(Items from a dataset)
*-*-*
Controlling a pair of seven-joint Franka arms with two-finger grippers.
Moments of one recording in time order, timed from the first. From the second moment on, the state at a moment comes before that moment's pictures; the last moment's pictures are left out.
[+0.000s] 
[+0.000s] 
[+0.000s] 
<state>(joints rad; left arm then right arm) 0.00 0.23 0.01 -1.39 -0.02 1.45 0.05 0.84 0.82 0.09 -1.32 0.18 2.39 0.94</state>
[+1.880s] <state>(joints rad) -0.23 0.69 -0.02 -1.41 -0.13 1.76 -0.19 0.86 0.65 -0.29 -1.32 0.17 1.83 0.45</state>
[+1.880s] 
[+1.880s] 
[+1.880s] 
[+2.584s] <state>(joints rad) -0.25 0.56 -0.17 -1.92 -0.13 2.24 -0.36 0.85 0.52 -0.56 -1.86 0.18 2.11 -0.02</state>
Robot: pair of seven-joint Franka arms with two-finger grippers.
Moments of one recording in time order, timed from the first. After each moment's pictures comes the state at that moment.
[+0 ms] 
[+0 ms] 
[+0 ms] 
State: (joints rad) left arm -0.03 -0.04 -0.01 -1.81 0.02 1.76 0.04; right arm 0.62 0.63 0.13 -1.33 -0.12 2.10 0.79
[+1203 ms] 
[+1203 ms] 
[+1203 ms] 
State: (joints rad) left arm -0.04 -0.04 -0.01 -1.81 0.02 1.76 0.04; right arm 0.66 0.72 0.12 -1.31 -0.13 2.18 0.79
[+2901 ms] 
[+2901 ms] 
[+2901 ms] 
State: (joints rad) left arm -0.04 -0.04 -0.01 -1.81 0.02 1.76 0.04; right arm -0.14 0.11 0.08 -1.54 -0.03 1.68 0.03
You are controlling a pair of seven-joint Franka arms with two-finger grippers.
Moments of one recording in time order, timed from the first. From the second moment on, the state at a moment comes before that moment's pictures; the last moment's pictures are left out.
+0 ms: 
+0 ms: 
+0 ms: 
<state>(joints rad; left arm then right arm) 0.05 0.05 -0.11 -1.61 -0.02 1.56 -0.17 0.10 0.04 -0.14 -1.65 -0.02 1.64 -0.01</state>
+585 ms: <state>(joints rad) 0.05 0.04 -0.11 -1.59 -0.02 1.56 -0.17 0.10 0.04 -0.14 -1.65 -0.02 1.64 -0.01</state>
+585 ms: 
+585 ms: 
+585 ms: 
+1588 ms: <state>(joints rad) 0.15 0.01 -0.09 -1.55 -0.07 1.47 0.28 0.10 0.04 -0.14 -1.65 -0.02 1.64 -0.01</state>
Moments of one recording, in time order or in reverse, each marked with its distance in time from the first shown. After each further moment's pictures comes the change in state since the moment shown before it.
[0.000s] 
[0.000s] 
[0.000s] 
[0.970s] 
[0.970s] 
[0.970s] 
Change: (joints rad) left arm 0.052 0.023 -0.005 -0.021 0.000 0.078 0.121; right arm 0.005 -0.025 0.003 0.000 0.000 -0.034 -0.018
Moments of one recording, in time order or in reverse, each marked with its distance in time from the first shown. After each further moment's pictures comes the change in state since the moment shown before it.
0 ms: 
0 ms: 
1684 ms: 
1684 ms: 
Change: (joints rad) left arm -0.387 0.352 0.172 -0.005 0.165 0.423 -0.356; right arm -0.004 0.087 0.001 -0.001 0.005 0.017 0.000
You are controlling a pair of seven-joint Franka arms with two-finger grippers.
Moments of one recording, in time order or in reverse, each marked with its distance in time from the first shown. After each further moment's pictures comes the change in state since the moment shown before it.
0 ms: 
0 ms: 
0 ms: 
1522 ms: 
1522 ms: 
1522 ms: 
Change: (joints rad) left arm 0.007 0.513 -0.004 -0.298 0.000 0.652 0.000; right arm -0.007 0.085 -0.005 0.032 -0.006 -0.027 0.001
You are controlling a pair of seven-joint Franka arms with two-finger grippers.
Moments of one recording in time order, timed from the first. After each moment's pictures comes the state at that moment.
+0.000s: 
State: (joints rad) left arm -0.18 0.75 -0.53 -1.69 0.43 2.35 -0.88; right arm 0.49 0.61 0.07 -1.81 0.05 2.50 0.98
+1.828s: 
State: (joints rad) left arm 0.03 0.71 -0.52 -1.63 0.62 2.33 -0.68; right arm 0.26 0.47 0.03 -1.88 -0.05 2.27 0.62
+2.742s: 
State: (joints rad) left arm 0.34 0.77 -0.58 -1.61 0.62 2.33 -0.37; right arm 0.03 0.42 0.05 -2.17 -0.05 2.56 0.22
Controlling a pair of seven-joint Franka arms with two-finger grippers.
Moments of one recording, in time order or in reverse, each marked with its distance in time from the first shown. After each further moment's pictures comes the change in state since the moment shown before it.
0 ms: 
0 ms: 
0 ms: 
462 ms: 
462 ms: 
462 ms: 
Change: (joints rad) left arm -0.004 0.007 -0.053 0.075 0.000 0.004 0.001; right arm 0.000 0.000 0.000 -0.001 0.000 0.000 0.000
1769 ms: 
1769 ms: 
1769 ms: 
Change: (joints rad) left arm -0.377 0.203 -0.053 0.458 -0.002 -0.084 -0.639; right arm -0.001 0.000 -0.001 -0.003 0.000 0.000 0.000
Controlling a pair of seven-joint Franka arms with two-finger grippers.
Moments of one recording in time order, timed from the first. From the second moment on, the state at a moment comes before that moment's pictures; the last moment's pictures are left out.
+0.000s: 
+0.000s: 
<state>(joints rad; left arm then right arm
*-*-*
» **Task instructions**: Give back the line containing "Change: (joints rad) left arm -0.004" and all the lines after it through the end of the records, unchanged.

» **Solution to the problem**:
Change: (joints rad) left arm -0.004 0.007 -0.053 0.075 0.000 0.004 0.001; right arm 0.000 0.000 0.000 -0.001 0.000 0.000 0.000
1769 ms: 
1769 ms: 
1769 ms: 
Change: (joints rad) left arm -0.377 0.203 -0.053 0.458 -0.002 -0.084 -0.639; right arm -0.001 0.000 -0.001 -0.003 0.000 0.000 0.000
Controlling a pair of seven-joint Franka arms with two-finger grippers.
Moments of one recording in time order, timed from the first. From the second moment on, the state at a moment comes before that moment's pictures; the last moment's pictures are left out.
+0.000s: 
+0.000s: 
<state>(joints rad; left arm then right arm

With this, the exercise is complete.